### TASK INSTRUCTIONS:
Below are some records; reproduce them exactly.

### INFORMATION SUPPLIED:
○ ○ ○
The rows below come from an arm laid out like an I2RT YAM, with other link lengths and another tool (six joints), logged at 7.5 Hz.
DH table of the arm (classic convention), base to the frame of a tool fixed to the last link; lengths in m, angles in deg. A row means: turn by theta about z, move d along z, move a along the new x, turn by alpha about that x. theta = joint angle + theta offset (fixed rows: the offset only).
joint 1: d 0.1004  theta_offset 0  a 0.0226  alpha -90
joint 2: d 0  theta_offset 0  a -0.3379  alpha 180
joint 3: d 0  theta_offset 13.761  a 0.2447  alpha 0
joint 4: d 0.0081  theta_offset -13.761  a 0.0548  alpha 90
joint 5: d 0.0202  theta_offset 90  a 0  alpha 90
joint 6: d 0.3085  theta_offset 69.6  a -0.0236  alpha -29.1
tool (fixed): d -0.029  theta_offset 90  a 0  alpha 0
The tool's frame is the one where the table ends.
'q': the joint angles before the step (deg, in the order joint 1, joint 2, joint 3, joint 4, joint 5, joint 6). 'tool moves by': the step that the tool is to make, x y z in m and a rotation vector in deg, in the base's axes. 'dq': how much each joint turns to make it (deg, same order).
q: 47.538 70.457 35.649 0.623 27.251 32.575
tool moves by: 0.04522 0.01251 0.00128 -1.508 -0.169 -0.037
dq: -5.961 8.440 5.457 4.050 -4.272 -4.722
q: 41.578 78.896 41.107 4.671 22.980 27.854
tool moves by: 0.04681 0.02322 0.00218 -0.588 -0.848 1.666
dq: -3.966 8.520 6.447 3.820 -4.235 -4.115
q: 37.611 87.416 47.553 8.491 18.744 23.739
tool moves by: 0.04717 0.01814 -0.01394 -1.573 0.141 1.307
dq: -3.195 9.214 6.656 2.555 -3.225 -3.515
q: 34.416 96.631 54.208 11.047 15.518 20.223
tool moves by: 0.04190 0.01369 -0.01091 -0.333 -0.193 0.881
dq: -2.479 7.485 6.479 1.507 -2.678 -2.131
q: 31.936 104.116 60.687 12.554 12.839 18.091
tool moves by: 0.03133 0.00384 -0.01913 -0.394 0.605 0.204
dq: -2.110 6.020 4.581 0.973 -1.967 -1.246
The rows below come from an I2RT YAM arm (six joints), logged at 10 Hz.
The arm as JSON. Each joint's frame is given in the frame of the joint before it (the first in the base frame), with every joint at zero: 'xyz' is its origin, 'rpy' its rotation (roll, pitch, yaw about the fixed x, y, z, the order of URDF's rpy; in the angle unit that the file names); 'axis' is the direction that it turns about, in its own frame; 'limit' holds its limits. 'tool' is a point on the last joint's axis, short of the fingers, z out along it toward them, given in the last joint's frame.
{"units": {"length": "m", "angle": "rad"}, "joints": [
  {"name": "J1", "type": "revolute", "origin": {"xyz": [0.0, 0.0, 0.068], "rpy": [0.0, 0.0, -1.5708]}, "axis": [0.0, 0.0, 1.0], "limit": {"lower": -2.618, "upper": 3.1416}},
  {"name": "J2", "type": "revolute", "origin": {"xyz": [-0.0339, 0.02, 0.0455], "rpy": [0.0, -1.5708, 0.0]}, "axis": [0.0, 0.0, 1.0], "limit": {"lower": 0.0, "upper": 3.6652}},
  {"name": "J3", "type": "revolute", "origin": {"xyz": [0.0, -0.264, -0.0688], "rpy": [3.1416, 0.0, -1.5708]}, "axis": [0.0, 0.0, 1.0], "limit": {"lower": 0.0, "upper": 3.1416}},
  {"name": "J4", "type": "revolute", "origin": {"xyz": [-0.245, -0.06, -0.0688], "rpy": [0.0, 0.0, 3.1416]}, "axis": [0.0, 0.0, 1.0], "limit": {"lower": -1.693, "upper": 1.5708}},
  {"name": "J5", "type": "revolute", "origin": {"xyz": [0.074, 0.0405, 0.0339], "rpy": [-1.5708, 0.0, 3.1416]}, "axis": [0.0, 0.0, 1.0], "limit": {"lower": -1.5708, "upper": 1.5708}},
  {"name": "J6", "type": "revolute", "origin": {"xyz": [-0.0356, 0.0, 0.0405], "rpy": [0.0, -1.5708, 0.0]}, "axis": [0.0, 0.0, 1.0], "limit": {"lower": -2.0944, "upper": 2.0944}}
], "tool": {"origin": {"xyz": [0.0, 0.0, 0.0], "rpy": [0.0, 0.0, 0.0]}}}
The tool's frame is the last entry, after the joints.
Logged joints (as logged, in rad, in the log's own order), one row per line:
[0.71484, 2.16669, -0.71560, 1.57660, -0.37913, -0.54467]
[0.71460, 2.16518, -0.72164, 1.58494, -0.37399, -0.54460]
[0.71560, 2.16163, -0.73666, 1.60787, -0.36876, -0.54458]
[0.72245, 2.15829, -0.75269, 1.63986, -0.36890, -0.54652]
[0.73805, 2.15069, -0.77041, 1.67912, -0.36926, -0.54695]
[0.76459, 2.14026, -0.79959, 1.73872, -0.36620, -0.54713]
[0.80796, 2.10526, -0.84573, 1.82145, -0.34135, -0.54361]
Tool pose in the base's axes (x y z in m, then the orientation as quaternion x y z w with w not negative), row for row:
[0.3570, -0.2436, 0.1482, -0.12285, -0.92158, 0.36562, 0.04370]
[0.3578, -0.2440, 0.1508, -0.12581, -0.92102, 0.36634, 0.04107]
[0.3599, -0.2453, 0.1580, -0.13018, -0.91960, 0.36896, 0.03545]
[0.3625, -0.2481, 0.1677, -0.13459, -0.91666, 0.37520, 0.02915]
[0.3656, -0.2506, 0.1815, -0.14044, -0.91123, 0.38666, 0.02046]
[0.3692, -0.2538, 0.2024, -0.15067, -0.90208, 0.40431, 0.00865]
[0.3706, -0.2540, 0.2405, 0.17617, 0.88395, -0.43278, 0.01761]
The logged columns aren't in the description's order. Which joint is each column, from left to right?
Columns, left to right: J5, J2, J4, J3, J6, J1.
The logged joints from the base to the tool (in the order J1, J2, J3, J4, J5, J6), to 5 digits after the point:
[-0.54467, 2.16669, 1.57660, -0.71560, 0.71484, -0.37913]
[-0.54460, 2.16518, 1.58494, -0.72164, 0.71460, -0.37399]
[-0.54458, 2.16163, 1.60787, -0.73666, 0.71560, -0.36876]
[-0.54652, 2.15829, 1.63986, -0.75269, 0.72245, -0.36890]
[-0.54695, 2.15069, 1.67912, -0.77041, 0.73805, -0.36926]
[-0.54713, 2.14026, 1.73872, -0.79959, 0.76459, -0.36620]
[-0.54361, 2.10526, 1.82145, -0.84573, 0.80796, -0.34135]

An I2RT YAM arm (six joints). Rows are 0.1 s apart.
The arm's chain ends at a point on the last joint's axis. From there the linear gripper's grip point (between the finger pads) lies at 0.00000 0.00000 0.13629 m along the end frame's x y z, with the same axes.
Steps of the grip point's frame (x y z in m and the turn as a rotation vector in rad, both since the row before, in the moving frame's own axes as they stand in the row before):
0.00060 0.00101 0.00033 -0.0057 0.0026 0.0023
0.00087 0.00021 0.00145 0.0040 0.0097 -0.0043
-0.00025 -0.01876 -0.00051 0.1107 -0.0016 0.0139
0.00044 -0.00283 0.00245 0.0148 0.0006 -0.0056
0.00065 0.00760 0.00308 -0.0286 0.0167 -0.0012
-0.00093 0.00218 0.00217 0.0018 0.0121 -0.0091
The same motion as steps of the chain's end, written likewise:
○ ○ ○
### PROBLEM SOLUTION:
The rows below come from an arm laid out like an I2RT YAM, with other link lengths and another tool (six joints), logged at 7.5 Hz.
DH table of the arm (classic convention), base to the frame of a tool fixed to the last link; lengths in m, angles in deg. A row means: turn by theta about z, move d along z, move a along the new x, turn by alpha about that x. theta = joint angle + theta offset (fixed rows: the offset only).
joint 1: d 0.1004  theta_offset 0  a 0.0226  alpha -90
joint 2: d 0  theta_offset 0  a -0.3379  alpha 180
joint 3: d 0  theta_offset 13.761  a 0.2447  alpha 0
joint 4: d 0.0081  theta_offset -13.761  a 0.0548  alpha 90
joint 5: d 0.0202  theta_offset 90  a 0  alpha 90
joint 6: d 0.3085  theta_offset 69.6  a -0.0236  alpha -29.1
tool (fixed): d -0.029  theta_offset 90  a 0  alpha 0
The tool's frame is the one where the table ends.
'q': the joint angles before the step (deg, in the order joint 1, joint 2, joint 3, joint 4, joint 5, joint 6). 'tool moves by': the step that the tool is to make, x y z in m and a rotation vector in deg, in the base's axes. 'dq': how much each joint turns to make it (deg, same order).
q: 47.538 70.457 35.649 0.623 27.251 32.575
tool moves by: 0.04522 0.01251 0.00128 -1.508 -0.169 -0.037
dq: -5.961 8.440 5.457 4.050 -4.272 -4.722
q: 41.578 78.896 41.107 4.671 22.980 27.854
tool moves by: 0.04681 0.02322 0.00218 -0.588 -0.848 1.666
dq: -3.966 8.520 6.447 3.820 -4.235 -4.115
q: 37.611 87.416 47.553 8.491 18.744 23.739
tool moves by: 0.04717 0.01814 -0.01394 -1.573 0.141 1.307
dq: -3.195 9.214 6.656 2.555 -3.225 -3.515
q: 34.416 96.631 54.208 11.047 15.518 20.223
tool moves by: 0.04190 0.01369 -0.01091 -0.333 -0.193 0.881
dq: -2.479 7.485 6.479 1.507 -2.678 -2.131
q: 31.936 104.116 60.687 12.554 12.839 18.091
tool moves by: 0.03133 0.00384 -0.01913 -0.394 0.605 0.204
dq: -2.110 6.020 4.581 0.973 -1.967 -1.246
The rows below come from an I2RT YAM arm (six joints), logged at 10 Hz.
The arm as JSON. Each joint's frame is given in the frame of the joint before it (the first in the base frame), with every joint at zero: 'xyz' is its origin, 'rpy' its rotation (roll, pitch, yaw about the fixed x, y, z, the order of URDF's rpy; in the angle unit that the file names); 'axis' is the direction that it turns about, in its own frame; 'limit' holds its limits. 'tool' is a point on the last joint's axis, short of the fingers, z out along it toward them, given in the last joint's frame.
{"units": {"length": "m", "angle": "rad"}, "joints": [
  {"name": "J1", "type": "revolute", "origin": {"xyz": [0.0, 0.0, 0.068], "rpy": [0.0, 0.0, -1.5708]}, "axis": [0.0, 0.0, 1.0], "limit": {"lower": -2.618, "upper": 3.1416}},
  {"name": "J2", "type": "revolute", "origin": {"xyz": [-0.0339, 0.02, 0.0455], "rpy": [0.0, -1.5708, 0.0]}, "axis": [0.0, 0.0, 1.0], "limit": {"lower": 0.0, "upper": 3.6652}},
  {"name": "J3", "type": "revolute", "origin": {"xyz": [0.0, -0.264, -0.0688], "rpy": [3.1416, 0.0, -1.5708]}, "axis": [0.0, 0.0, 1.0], "limit": {"lower": 0.0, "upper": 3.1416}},
  {"name": "J4", "type": "revolute", "origin": {"xyz": [-0.245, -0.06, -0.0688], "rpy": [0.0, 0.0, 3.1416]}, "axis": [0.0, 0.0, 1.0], "limit": {"lower": -1.693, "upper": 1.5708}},
  {"name": "J5", "type": "revolute", "origin": {"xyz": [0.074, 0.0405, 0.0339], "rpy": [-1.5708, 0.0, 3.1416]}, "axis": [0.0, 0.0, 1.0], "limit": {"lower": -1.5708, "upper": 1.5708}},
  {"name": "J6", "type": "revolute", "origin": {"xyz": [-0.0356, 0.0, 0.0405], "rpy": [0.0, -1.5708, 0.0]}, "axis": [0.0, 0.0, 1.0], "limit": {"lower": -2.0944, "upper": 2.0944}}
], "tool": {"origin": {"xyz": [0.0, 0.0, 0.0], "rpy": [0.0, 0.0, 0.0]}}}
The tool's frame is the last entry, after the joints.
Logged joints (as logged, in rad, in the log's own order), one row per line:
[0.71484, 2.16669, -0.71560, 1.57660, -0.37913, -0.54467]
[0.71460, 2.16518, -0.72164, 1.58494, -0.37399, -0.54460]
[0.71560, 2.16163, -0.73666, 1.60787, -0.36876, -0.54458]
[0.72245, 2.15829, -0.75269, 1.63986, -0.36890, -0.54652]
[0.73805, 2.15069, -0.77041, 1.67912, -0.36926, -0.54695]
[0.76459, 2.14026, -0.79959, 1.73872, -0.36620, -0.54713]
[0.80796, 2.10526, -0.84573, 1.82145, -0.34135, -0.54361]
Tool pose in the base's axes (x y z in m, then the orientation as quaternion x y z w with w not negative), row for row:
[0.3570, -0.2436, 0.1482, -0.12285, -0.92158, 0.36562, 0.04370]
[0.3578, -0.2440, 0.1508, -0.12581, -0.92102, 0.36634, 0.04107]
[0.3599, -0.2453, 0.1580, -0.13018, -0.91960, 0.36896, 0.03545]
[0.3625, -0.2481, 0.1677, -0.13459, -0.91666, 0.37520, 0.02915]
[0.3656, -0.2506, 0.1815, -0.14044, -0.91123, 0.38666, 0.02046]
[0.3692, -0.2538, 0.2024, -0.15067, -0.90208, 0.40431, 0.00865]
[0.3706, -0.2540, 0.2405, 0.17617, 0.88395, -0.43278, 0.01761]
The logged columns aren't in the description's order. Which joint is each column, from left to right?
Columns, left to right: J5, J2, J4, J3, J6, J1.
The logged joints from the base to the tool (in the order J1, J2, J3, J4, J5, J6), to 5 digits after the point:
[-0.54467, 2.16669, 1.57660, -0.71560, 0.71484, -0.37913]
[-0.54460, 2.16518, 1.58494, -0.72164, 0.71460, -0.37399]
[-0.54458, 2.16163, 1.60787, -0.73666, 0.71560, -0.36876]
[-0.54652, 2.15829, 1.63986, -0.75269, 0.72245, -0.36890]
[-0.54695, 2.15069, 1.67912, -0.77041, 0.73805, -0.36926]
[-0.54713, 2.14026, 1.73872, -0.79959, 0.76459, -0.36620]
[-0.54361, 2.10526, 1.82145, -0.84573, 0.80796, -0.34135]

An I2RT YAM arm (six joints). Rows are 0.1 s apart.
The arm's chain ends at a point on the last joint's axis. From there the linear gripper's grip point (between the finger pads) lies at 0.00000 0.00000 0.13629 m along the end frame's x y z, with the same axes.
Steps of the grip point's frame (x y z in m and the turn as a rotation vector in rad, both since the row before, in the moving frame's own axes as they stand in the row before):
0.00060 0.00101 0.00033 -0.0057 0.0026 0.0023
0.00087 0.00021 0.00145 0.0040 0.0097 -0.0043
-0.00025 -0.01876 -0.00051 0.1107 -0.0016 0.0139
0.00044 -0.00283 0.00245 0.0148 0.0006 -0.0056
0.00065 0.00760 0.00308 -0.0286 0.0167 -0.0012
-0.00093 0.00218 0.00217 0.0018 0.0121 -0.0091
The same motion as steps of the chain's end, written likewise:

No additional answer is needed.